A-Fabp promotes Pparγ signaling. a and b, for firefly luciferase gene transactivation assays, COS-7 cells were transfected with the reporter plasmid coding for firefly luciferase under transcriptional control of multiple PPRE, a plasmid coding for Renilla luciferase (transfection control), and a plasmid or a mixture of plasmids coding for Pparγ, Atgl, A-Fabp, Cgi-58, the non-FA binding mutant variant A-Fabp^R127Q, or the mutant variant A-Fabp^F58A incapable of ligand-induced nuclear translocation (as indicated). Relative luminescence units of firefly and Renilla luciferase were determined in a 24-well plate luminometer and calculated relative to Renilla luciferase activities (control values were set to 100%). c, Western blot analysis of cytoplasmic and nuclear fractions obtained from differentiated 3T3-L1 adipocytes under nonstimulated (= basal, −F) and forskolin-stimulated (+F) conditions. A-Fabp was detected using an antibody specific for A-Fabp and Hrp-conjugated secondary antibody.

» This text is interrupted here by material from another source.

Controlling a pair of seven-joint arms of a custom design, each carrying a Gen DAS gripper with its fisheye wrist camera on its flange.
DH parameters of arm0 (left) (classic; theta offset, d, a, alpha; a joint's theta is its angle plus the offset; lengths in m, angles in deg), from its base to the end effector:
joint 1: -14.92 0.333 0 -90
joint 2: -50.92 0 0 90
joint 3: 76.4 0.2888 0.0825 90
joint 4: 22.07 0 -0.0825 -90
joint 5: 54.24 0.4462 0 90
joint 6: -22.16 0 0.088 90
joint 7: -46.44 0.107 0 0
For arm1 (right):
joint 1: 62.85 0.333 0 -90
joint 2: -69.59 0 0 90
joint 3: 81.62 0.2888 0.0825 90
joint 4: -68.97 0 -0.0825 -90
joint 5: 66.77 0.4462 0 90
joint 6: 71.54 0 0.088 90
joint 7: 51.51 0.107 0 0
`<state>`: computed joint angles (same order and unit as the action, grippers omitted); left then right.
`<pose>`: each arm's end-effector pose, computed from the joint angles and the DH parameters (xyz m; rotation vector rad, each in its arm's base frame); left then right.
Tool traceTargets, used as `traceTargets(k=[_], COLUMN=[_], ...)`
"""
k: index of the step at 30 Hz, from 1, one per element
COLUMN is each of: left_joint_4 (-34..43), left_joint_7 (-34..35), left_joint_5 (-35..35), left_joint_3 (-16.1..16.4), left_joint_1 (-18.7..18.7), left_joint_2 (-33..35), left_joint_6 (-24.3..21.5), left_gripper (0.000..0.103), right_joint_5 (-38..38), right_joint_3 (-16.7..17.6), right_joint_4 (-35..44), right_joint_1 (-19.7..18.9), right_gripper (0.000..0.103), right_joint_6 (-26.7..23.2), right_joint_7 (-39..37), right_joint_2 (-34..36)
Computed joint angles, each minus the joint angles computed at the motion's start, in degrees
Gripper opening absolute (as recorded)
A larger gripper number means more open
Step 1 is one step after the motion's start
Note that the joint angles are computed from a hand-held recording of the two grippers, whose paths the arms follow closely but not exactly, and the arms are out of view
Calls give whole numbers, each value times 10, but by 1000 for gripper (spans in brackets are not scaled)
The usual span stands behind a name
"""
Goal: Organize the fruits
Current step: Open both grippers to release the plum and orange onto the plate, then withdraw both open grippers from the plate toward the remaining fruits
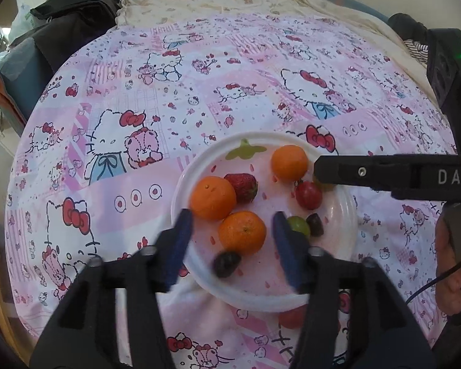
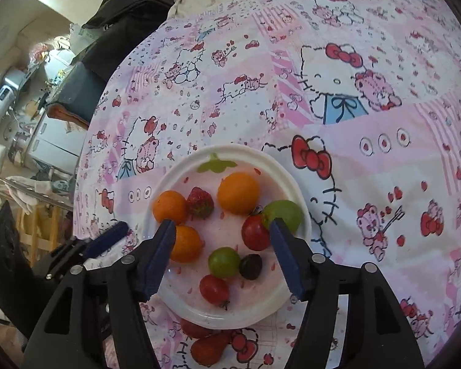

Purity of the fractions was assessed by Western blotting using anti-histone H3 and anti-Gapdh antibodies, respectively. Data are shown as mean ± S.D. (n = 4) and are representative of three independent experiments. Statistical difference was determined as compared with control (*, p < 0.05; **, p < 0.01; ***, p < 0.001).